| EXERCISE |
Locate the word "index" in the entries below, then gather every line that holds it.

| RECORDS PROVIDED |
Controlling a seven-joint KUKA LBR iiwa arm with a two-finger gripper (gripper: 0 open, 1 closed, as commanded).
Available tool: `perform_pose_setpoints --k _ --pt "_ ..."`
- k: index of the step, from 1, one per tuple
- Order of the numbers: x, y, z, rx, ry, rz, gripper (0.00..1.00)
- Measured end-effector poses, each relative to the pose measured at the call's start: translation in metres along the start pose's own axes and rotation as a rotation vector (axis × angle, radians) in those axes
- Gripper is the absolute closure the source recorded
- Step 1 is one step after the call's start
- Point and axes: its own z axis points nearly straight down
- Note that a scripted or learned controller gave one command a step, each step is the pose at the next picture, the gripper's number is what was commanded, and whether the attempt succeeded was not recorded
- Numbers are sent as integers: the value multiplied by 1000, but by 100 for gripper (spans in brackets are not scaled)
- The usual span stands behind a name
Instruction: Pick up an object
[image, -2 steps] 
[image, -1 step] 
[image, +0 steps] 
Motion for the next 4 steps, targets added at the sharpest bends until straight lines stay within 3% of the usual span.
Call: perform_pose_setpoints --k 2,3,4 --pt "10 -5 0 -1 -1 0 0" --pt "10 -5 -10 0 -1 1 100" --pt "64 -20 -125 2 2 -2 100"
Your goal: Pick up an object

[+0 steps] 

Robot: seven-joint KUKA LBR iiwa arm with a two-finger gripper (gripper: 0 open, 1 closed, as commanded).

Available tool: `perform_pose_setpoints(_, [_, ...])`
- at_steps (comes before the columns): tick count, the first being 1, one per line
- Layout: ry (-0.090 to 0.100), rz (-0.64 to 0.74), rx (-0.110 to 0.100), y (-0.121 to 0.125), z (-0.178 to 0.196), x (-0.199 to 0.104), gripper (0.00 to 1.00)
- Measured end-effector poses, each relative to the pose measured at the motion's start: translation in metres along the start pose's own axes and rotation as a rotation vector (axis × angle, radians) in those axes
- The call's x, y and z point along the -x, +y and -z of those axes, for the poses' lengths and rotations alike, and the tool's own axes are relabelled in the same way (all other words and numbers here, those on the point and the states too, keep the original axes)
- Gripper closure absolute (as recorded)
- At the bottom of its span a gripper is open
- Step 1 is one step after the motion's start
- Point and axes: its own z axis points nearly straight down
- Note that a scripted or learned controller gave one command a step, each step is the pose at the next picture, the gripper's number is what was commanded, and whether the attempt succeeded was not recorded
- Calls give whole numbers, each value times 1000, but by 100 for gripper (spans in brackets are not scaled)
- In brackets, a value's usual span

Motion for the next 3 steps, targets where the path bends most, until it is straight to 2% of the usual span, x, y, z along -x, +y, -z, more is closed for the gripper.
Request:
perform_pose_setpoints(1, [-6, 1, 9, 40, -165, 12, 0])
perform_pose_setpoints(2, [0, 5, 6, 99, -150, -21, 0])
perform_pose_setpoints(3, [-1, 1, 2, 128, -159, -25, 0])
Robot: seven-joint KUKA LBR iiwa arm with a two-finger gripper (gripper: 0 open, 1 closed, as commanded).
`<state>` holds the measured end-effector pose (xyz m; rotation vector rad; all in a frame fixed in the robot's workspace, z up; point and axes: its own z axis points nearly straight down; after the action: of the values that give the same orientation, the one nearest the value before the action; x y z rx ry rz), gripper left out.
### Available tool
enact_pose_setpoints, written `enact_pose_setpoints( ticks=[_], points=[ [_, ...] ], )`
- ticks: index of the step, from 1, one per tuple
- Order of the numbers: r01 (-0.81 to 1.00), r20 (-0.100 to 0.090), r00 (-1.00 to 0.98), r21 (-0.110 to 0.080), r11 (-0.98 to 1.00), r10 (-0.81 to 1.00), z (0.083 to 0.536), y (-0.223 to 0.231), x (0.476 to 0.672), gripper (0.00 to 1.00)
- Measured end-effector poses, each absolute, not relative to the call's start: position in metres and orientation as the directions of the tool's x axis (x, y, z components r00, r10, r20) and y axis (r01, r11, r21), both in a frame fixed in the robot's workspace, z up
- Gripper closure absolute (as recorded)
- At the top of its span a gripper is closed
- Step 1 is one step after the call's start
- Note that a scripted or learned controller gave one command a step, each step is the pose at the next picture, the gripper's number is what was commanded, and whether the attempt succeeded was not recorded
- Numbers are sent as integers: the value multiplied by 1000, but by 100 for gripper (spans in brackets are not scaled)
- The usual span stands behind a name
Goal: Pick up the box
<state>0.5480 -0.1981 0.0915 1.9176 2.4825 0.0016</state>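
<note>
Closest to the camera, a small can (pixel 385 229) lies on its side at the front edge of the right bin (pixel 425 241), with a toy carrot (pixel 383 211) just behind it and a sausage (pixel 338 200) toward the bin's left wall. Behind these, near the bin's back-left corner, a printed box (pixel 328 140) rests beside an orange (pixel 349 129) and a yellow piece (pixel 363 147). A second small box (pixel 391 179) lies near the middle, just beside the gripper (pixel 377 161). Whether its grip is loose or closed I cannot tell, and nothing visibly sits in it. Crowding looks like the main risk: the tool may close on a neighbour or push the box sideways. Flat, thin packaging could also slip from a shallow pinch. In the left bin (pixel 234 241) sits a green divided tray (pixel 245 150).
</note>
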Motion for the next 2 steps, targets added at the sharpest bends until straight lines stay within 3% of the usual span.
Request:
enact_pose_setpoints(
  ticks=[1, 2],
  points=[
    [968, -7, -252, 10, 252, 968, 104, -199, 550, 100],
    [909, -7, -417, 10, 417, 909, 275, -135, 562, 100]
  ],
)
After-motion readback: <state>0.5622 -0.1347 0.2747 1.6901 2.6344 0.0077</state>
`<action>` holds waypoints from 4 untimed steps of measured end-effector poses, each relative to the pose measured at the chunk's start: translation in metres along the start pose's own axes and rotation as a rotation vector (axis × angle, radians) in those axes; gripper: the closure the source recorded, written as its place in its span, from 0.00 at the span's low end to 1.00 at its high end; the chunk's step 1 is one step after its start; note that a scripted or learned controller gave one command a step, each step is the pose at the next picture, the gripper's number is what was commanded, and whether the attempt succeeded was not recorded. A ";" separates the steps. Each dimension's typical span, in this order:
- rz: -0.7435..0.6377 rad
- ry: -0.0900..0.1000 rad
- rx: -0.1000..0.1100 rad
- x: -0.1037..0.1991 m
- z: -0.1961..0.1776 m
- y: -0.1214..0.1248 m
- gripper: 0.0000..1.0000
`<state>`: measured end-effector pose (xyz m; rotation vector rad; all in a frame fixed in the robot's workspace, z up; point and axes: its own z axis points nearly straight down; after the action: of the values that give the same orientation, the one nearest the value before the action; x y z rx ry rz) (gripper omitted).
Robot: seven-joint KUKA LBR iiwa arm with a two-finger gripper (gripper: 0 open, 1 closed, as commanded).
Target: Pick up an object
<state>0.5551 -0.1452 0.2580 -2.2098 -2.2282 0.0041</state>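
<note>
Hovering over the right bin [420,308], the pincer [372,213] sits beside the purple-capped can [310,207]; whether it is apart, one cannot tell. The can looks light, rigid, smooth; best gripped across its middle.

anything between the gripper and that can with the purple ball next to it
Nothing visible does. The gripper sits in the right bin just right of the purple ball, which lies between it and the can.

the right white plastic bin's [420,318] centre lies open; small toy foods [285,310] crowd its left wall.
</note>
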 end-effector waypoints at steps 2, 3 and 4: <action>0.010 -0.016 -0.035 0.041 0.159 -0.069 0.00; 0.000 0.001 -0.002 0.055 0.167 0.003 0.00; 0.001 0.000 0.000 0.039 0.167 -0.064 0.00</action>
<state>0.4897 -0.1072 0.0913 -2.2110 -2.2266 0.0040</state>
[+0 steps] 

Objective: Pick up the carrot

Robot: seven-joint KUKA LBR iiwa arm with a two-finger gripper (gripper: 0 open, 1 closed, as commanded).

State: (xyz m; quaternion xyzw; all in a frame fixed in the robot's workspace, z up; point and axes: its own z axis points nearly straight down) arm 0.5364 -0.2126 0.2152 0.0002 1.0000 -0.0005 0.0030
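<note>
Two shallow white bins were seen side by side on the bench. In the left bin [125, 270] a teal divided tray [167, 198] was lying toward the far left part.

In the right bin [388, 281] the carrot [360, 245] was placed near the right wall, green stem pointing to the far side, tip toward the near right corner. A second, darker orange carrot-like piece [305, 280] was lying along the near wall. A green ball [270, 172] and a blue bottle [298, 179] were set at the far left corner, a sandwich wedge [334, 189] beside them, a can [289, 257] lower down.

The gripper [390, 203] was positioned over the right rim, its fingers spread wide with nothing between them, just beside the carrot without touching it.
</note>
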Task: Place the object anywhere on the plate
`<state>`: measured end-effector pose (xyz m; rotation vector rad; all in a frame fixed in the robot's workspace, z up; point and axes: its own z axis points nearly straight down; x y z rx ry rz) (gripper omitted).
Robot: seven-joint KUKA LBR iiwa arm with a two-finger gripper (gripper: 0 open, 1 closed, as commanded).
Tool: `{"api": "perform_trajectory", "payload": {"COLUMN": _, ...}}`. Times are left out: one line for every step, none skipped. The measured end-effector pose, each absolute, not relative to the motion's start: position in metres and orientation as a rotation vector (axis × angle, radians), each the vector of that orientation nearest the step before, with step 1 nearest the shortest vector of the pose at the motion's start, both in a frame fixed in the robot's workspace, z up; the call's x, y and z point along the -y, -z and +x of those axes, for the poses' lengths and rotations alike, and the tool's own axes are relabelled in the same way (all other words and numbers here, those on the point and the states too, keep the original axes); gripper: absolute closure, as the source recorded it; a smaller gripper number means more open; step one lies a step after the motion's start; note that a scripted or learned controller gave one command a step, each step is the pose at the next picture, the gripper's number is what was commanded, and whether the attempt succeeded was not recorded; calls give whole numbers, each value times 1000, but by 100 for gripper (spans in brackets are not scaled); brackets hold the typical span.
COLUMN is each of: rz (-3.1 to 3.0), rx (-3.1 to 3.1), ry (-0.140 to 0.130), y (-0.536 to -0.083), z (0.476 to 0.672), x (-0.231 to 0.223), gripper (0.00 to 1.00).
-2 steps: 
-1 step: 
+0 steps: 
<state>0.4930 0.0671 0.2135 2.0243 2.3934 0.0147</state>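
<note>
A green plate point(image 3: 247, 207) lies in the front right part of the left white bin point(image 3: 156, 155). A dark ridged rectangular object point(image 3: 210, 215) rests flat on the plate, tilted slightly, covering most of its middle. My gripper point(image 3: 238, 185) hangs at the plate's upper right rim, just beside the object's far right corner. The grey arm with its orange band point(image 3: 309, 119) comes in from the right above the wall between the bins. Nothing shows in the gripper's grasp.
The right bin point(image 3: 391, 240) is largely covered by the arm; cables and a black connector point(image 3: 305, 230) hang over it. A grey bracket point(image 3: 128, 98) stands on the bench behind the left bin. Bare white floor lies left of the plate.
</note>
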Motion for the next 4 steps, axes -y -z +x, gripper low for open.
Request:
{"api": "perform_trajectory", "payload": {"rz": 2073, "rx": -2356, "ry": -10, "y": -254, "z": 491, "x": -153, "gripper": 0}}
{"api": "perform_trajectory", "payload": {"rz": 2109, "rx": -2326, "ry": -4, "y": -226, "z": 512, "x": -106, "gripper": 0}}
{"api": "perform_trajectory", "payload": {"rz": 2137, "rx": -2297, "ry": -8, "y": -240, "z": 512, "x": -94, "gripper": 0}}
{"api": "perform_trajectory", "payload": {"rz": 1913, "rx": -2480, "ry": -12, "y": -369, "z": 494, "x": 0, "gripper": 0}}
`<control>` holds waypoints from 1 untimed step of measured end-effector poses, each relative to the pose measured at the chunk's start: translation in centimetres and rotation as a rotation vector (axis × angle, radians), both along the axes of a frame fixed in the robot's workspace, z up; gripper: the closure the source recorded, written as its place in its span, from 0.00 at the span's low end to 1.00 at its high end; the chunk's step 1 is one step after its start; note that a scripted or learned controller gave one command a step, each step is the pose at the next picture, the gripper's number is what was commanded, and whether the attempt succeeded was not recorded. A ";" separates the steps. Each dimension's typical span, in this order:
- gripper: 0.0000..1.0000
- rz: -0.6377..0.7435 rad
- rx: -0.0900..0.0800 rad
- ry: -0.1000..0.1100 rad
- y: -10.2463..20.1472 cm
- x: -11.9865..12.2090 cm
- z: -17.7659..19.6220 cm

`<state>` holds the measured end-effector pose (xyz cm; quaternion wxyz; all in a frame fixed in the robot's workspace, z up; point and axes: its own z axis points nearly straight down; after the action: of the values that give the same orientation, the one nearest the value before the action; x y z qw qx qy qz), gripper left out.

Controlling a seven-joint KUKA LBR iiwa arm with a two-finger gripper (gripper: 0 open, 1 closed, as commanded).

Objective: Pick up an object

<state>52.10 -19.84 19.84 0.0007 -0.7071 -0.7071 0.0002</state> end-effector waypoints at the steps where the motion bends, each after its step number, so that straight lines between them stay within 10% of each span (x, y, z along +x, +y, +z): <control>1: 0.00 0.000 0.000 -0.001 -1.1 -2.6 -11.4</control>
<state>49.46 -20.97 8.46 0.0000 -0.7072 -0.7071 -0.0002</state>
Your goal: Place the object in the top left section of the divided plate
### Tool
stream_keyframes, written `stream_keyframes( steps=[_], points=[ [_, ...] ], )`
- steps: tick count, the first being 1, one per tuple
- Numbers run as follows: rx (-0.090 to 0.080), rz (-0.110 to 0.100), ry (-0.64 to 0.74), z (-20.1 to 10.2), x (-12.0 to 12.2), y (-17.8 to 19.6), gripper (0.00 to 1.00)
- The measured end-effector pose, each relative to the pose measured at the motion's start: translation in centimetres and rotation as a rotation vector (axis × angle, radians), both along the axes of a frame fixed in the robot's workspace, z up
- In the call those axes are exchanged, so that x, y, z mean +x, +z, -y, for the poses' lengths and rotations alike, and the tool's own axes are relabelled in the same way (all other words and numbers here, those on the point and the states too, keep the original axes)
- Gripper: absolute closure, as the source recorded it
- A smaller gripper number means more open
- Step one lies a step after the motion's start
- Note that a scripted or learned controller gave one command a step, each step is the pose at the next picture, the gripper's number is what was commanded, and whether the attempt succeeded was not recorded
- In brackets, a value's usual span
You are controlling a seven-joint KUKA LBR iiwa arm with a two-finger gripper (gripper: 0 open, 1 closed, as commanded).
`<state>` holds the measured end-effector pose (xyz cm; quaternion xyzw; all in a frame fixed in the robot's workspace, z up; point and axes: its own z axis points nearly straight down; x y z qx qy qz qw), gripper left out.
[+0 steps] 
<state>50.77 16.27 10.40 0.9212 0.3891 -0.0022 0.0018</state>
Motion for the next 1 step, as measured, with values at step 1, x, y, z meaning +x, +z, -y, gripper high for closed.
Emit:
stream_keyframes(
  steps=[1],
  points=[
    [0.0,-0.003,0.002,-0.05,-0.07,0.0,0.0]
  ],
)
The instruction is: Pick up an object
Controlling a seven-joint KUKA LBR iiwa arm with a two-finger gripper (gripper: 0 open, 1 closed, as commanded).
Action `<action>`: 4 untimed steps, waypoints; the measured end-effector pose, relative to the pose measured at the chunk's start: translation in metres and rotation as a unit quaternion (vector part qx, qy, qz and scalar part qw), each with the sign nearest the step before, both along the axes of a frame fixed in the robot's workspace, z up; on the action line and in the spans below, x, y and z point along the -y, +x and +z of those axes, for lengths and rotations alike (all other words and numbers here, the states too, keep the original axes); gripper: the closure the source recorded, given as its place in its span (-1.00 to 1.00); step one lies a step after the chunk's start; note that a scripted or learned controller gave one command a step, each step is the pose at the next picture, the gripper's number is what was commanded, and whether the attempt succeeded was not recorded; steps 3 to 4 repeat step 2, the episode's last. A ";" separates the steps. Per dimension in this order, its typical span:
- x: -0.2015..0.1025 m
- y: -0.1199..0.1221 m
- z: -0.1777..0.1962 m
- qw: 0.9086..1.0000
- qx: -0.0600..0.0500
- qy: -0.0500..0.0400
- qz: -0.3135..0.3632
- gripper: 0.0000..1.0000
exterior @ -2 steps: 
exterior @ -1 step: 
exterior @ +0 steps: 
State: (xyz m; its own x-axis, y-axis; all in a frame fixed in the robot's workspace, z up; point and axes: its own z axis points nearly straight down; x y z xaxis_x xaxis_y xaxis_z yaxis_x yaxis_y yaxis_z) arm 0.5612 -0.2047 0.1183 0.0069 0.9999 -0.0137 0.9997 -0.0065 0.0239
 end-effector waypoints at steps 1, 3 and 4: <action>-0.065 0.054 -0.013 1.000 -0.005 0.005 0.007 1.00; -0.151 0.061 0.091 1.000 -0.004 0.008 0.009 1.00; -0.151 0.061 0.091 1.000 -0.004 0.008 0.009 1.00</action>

| RESULT OF THE TASK |
- k: index of the step, from 1, one per tuple
- ticks: index of the step, from 1, one per tuple

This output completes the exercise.